Biden has sought to reenter the nuclear agreement, but he’s refused to lift sanctions so long as Iran is out of compliance with the deal. Biden also wants Iran to commit to additional, future talks on non-nuclear issues, as well as finding a way to extend and even expand the terms of the 2015 deal.

The U.S. official argued that since Trump abandoned the agreement in 2018 and heaped on sanctions, Iran’s behavior has not improved. Tehran is still sponsoring militias in the Middle East that have attacked U.S. troops, including by using drones. It has not eased its repressive policies toward its people.
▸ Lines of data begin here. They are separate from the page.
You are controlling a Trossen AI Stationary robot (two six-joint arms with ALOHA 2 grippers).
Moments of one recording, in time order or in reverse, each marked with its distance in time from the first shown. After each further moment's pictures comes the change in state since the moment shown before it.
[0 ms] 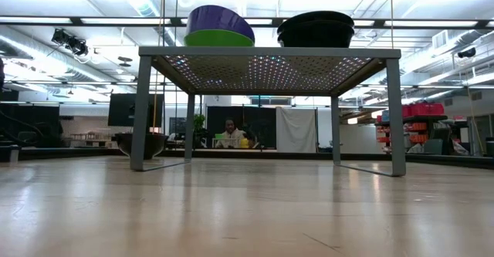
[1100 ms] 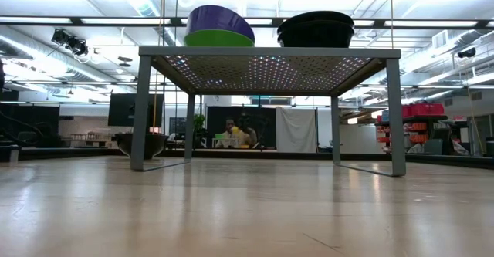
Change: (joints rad) left arm 0.032 -0.139 -0.258 0.235 0.013 0.028; right arm 0.000 0.000 0.000 0.000 0.000 0.000
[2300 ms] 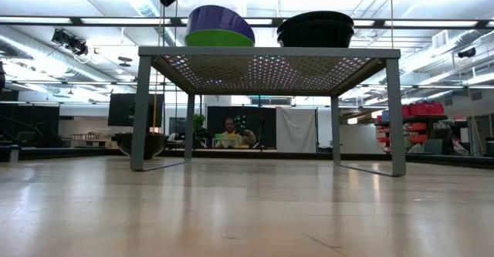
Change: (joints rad) left arm 0.061 -0.126 -0.201 -0.171 -0.041 -0.269; right arm 0.000 0.000 0.000 0.000 0.000 0.000
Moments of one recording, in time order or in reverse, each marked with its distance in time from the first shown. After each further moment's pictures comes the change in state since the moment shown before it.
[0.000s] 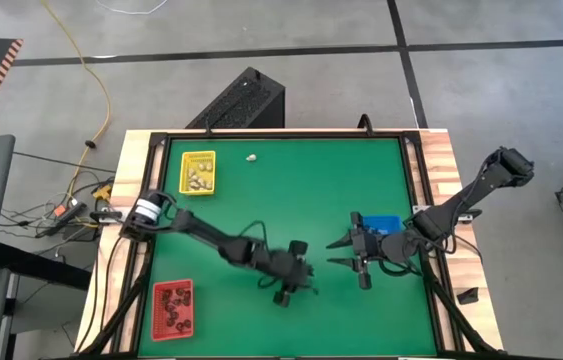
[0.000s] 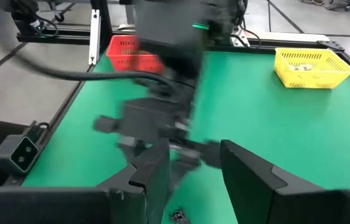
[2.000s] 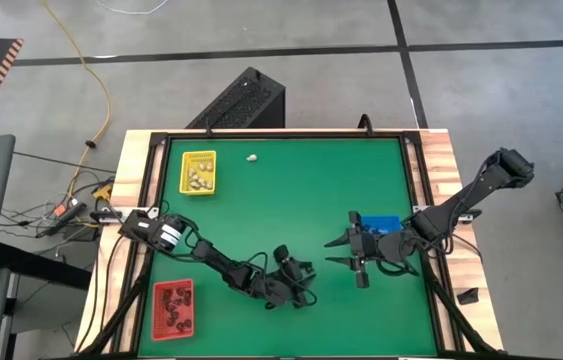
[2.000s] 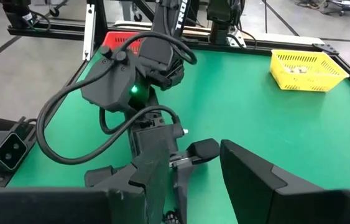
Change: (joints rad) left arm -0.145 0.273 0.019 0.237 -0.705 -0.454; right arm -0.017 0.018 -0.002 0.012 0.000 -0.037
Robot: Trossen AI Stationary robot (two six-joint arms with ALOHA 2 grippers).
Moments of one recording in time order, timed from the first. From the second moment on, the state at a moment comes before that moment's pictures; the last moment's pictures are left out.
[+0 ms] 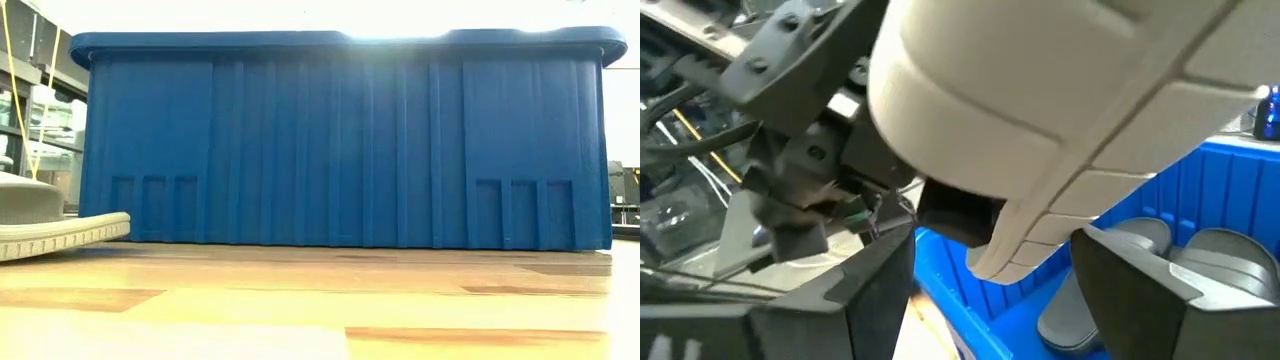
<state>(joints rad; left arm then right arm) -0.28 1.60 1.08 1.18 -0.62 -0.60 0.53 1.57 1.36 0.09 1.07 0.38</state>
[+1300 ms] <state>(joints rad) -0.35 1.60 1.08 1.14 -0.58 -0.64 0.52 1.56 1.36 0.01 0.99 0.52</state>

Iran even eyed a plot to assassinate the then-U.S. ambassador to South Africa, Lana Marks, as potential retaliation for Trump‘s decision to kill a top Iranian general.

The latest allegations involving Alinejad suggest that walking away from the agreement and putting “maximum pressure” on Iran didn’t do much to change Tehran’s calculus, the U.S. official said.

“The simple fact is that since the U.S. withdrew from the [deal], none of our problems with Iran have gotten better — including the kind of despicable plot the Department of Justice laid out yesterday,” the U.S. official said. “Most of our problems with Iran have gotten worse, starting with the now unconstrained advances in their nuclear program.”

Critics of the nuclear deal say that, if revived, it will economically strengthen Iran, including by giving it access to tens of billions of dollars in frozen assets. Once the main terms of the deal expire in the coming years, Iran will be able to wreak damage in the Middle East and beyond from a stronger financial position, the critics allege.

“Let the latest indictment be a warning,” said Behnam Ben Taleblu, a senior fellow with the hawkish Foundation for Defense of Democracies, which has long opposed the deal. “Now is certainly no time to be talking about removing terror sanctions or any other sanctions frankly, from the world's foremost state sponsor of terrorism.”

Andrew Desiderio contributed to this report.